The Department of Justice's Office of Legal Counsel acknowledged this in a 1973 internal binding memorandum regarding sitting presidents, stating that they prosecute presidents because they are “the symbolic head of state” and ” Injuring the president through criminal proceedings is unconstitutional.” It is to impede the operation of the entire government apparatus, both foreign and domestic. President Trump, who is seeking re-election, similarly argued that if the lower court's ruling were upheld, “the threat of future prosecution and imprisonment would become a political cudgel to influence the most sensitive and controversial presidential decisions.” ” he claims.
Special Counsel Leon Jaworski and Ken Starr recognized that principle in the respective cases of Presidents Richard Nixon and Bill Clinton, but both accused sitting presidents of possible criminal conduct.

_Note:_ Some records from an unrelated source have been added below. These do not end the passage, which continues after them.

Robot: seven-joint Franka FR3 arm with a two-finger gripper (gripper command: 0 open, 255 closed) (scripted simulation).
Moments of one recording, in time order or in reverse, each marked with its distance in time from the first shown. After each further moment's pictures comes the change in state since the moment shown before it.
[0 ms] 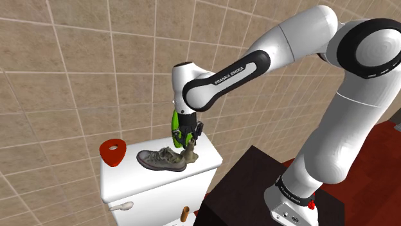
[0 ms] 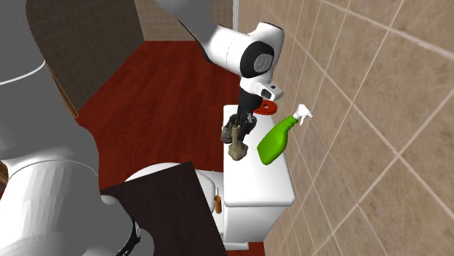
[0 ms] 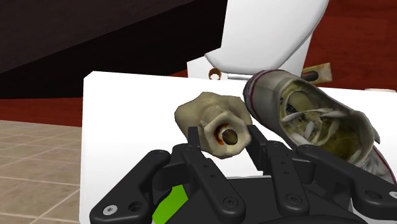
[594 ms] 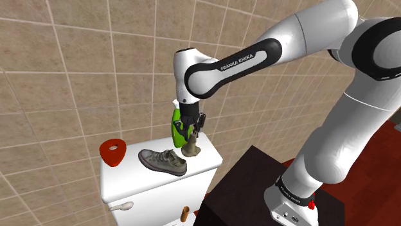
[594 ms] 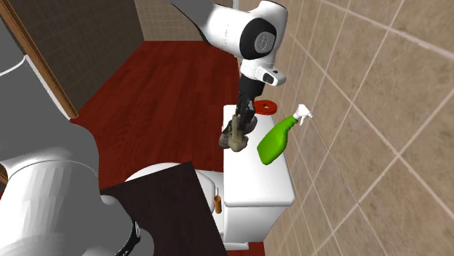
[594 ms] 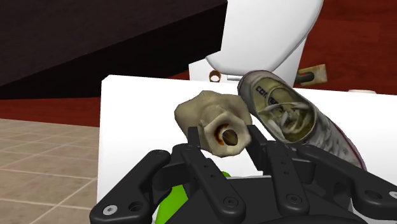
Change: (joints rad) arm -0.004 -0.082 0.002 0.038 0.029 -0.115 -0.018
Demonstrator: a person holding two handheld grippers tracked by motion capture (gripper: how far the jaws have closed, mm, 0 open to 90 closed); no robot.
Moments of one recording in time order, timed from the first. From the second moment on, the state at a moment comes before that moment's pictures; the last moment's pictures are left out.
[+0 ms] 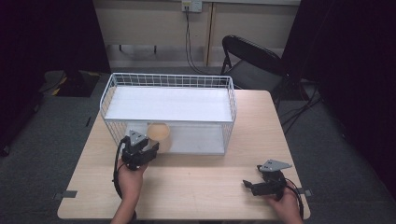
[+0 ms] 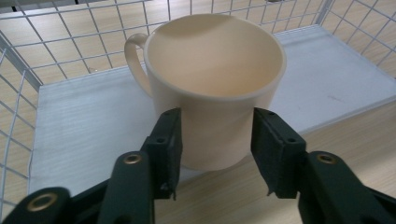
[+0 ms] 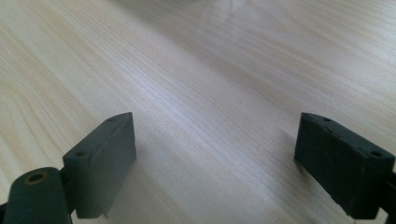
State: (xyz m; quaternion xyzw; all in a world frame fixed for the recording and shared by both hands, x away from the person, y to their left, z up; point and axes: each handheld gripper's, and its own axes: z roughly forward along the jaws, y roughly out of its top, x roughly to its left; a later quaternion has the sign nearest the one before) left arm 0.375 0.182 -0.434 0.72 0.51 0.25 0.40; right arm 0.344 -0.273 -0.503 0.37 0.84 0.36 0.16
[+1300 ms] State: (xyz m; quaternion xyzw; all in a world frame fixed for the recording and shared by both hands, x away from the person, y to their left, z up) left arm 0.374 0.188 -0.432 0.73 0.49 0.23 0.42; right arm 0.344 -0.273 -0.503 0.37 0.84 0.36 0.16
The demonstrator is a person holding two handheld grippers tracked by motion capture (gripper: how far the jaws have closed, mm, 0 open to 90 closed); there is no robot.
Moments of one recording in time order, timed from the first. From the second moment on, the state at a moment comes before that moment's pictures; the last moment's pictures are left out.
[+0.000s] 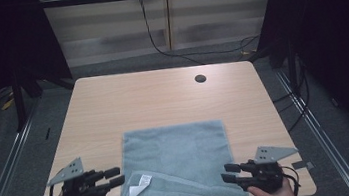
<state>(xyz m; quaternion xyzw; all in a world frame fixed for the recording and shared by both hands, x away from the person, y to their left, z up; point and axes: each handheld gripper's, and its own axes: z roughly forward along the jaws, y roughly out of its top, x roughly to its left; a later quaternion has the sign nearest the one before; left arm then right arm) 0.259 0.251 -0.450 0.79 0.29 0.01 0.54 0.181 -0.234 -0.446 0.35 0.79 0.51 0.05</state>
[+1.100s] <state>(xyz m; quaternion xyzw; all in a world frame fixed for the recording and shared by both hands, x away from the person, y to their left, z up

He concluded that it was permissible to investigate. But in both cases, lawyers relied on the impeachment mechanism to deal with allegations of criminal conduct (Nixon resigned before the House voted on the articles of impeachment recommended; Clinton was impeached in the House, and the Senate He was acquitted at trial). In 2019, special counsel Robert Mueller's report found that both a 1973 memo and a 2000 memo that reaffirmed the Justice Department's position on presidential immunity were precedents that would theoretically bar an indictment of Trump. But Mueller also denied finding any evidence to support criminal charges.

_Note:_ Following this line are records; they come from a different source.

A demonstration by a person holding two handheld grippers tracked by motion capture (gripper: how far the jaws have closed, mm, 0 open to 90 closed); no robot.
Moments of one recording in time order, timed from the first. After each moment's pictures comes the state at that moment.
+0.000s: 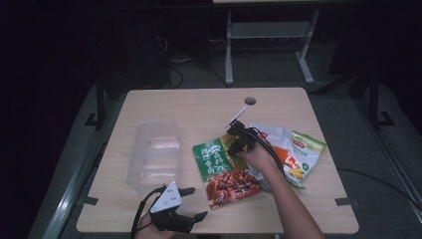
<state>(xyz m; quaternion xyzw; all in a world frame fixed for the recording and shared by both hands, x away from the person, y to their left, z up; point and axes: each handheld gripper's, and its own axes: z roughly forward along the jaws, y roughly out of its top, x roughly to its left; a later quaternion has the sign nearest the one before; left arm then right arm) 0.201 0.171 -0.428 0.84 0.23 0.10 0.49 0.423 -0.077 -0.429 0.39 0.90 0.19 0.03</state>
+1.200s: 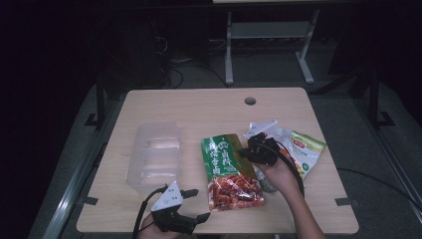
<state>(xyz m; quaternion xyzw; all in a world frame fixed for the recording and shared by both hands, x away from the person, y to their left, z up) 0.201 0.164 -0.431 0.83 0.24 0.07 0.49 0.333 -0.125 -0.381 0.32 0.87 0.36 0.10</state>
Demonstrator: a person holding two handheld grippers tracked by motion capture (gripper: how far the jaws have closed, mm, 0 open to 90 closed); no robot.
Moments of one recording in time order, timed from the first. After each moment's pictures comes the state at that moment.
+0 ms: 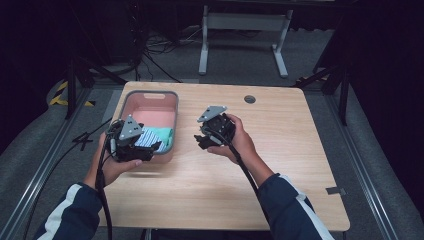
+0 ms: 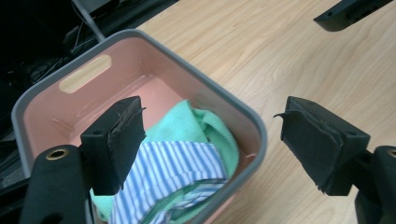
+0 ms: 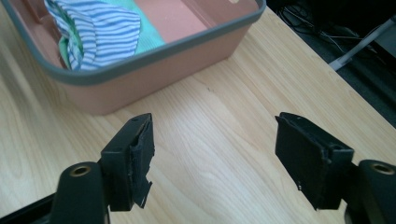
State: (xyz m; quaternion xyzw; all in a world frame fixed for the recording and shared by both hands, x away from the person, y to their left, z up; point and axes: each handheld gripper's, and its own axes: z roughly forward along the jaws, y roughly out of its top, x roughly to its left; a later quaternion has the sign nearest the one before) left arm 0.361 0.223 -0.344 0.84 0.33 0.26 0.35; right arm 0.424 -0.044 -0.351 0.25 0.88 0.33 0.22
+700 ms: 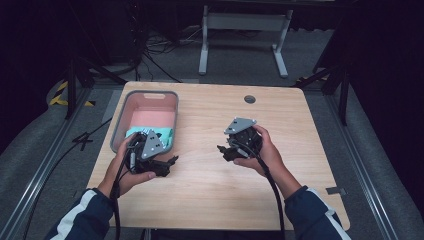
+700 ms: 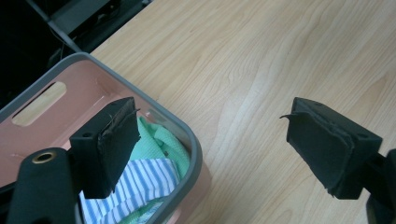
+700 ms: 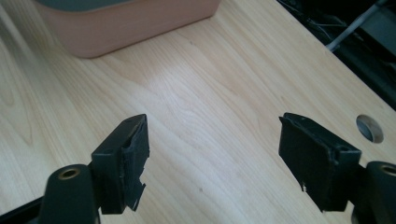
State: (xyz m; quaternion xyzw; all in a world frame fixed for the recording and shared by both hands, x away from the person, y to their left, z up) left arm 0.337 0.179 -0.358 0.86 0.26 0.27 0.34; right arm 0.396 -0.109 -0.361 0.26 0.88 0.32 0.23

If the Supreme Court rules against Mr. Trump, it will recklessly overturn both the letter of the Constitution and half a century of careful precedent, as have Democratic jurists, and will preclude all future U.S. presidents. It would support a shaky prosecutorial theory that would expose it to distracting prosecutorial scrutiny. Legal proceedings that were expressly intended to be protected. The high court should make clear that Mr. Smith's prosecution is a political tool and stop our country from continuing to descend into a banana republic. Otherwise, all future presidents will spend their terms staring themselves in the eye or tied up in court, unable to perform executive branch duties due to allegations, real or frivolous. is possible. The Founding Fathers knew better.
Paul du Quenoy is the director of the Palm Beach Freedom Institute.
The views expressed in this article are the author's own.